How to get Bigram/Trigram of word from prelisted unigram from a document corpus / dataframe column

Solution 1:

First, you can optioanlly load the nltk's stop word list and remove any stop words from the text (such as "is", "its", "in", and "and"). Alternatively, you can define your own stop words list, as well as even extend the nltk's list with additional words. Following, you can use nltk.bigrams() and nltk.trigrams() methods to get bigrams and trigrams joined with an underscore _, as you asked. Also, have a look at Collocations.

Edit: If you haven't already, you need to include the following once in your code, in order to download the stop words list.'stopwords')


import nltk
from nltk.tokenize import word_tokenize
from nltk.corpus import stopwords

word_data = "coca cola is expanding its business in soft drinks and aerated water"
#word_data = "lime soda is the best selling item in fast food stores"

# load nltk's stop word list
stop_words = list(stopwords.words('english'))
# extend the stop words list
#stop_words.extend(["best", "selling", "item", "fast"])

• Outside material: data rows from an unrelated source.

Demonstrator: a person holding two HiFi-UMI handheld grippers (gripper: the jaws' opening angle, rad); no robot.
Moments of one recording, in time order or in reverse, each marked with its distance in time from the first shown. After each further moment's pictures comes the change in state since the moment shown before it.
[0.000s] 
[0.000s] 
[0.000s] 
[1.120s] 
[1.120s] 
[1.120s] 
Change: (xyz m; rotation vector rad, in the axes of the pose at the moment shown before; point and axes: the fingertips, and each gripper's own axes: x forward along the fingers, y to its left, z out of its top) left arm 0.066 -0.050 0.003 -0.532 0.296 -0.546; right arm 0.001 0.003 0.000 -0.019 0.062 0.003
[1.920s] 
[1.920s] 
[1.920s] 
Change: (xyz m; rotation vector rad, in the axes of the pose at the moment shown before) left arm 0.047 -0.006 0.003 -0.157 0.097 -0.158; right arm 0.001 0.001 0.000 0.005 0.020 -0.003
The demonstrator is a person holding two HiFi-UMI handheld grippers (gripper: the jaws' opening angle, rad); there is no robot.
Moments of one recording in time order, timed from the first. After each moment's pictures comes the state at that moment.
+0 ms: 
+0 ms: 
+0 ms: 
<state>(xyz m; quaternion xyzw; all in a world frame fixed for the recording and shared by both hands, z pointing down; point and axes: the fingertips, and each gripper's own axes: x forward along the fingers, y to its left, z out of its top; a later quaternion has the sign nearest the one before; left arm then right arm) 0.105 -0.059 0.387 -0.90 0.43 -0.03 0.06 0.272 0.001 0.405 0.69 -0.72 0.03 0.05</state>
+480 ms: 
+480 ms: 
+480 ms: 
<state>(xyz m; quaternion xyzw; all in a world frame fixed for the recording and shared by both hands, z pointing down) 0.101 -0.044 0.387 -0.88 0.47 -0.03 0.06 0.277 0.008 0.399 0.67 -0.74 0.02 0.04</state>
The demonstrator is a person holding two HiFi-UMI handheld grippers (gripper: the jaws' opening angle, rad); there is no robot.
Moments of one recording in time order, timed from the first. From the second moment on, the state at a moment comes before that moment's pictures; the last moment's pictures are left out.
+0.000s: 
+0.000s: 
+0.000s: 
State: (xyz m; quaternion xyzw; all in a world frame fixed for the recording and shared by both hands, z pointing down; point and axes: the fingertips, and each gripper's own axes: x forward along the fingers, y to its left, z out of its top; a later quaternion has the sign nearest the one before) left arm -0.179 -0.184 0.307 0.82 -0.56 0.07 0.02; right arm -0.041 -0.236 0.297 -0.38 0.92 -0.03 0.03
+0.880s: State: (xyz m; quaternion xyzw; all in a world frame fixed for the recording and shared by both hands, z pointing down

# tokenise the string and remove stop words
word_tokens = word_tokenize(word_data)
clean_word_data = [w for w in word_tokens if not w.lower() in stop_words]
# get bigrams
bigrams_list = ["_".join(item) for item in nltk.bigrams(clean_word_data)]

# get trigrams 
trigrams_list = ["_".join(item) for item in nltk.trigrams(clean_word_data)]


Once you get the bigram and trigram lists, you can check for matches against your keyword list to keep only the relevant ones.

keywordlist = ['coca' , 'food', 'soft', 'aerated', 'soda']

def find_matches(n_grams_list):
    matches = []
    for k in keywordlist:
        matching_list = [s for s in n_grams_list if k in s]
        [matches.append(m) for m in matching_list if m not in matches]
    return matches

all_matching_bigrams = find_matches(bigrams_list) # find all mathcing bigrams  
all_matching_trigrams = find_matches(trigrams_list) # find all mathcing trigrams

# join the two lists
all_matches = all_matching_bigrams + all_matching_trigrams


['coca_cola', 'business_soft', 'soft_drinks', 'drinks_aerated', 'aerated_water', 'coca_cola_expanding', 'expanding_business_soft', 'business_soft_drinks', 'soft_drinks_aerated', 'drinks_aerated_water']